WASHINGTON - FBI agents have interviewed a Saudi citizen identified by congressional investigators as a likely intelligence operative for Saudi Arabia who befriended two of the 9/11 hijackers in California more than a year before the attacks, government officials said Monday.
The interview on Monday in Saudi Arabia was the first of two scheduled sessions between investigators and Omar al-Bayoumi, who was living as a student in San Diego in early 2000 when he met Khalid al-Mihdhar and Nawaf al-Hazmi, two of the 15 Saudis who came to the United States to train for the hijackings.
The officials said that in the interview, al-Bayoumi denied any advance knowledge of the attacks on Sept. 11, 2001, although officials cautioned that the questioning was incomplete and that a number of questions remained to be asked about his activities in the United States.

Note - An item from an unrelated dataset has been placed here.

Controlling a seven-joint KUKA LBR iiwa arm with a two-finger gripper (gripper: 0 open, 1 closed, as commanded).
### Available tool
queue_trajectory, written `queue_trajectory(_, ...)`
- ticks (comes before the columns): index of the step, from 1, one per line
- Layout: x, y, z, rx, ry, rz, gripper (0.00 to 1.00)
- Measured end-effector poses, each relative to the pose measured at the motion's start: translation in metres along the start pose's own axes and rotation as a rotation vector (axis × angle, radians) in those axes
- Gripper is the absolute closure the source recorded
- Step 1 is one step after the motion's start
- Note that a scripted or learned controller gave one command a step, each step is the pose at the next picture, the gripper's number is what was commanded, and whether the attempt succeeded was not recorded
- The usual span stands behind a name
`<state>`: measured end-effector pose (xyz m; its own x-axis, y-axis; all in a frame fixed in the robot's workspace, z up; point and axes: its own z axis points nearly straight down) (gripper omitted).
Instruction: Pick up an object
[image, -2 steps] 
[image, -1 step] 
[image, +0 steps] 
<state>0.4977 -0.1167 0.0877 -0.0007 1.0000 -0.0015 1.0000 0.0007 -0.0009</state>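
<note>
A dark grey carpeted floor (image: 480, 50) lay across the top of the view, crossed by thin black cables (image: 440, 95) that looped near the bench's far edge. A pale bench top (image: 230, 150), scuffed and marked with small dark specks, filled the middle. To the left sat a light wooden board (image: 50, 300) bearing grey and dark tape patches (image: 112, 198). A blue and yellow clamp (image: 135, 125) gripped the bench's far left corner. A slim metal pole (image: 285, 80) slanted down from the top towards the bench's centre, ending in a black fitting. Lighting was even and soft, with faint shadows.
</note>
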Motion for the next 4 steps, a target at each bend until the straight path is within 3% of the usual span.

The interview with al-Bayoumi, whose presence in San Diego has long been known to American authorities, took place largely because he figured prominently in a congressional report on the hijackings released on July 24 by a joint committee of the House and Senate intelligence committees.
Al-Bayoumi's dealings with the two hijackers are detailed in the public parts of the report and in a 28-page classified chapter that has not been made public. Congressional investigators concluded that American authorities would have had their best chance of unraveling the plot if they had aggressively tracked al-Bayoumi, al-Mihdhar and al-Hazmi.
Saudi officials agreed to allow al-Bayoumi to be questioned by FBI agents after Condoleezza Rice, the national security advisor, asked the Saudi foreign minister, Prince Saud al-Faisal, for access to him during a White House meeting with President Bush on July 29. At the meeting, Saud asked Bush to release the classified portion of the congressional report so it could be rebutted. Bush refused.
Saudi officials have repudiated the report as an ''outrage,'' because its classified parts are said by people who have read them to accuse senior Saudi officials of approving hundreds of millions of dollars for charities and other organizations that may have helped finance terrorism, including the 9/11 plot.
Although al-Bayoumi provided no financial support to the two hijackers, he had access to large amounts of money, ranging into the hundreds of thousands of dollars, from sources in Saudi Arabia. Moreover, he appeared to report to government departments in Riyadh, the Saudi capital, and to officials who increased the payments after he met the two hijackers.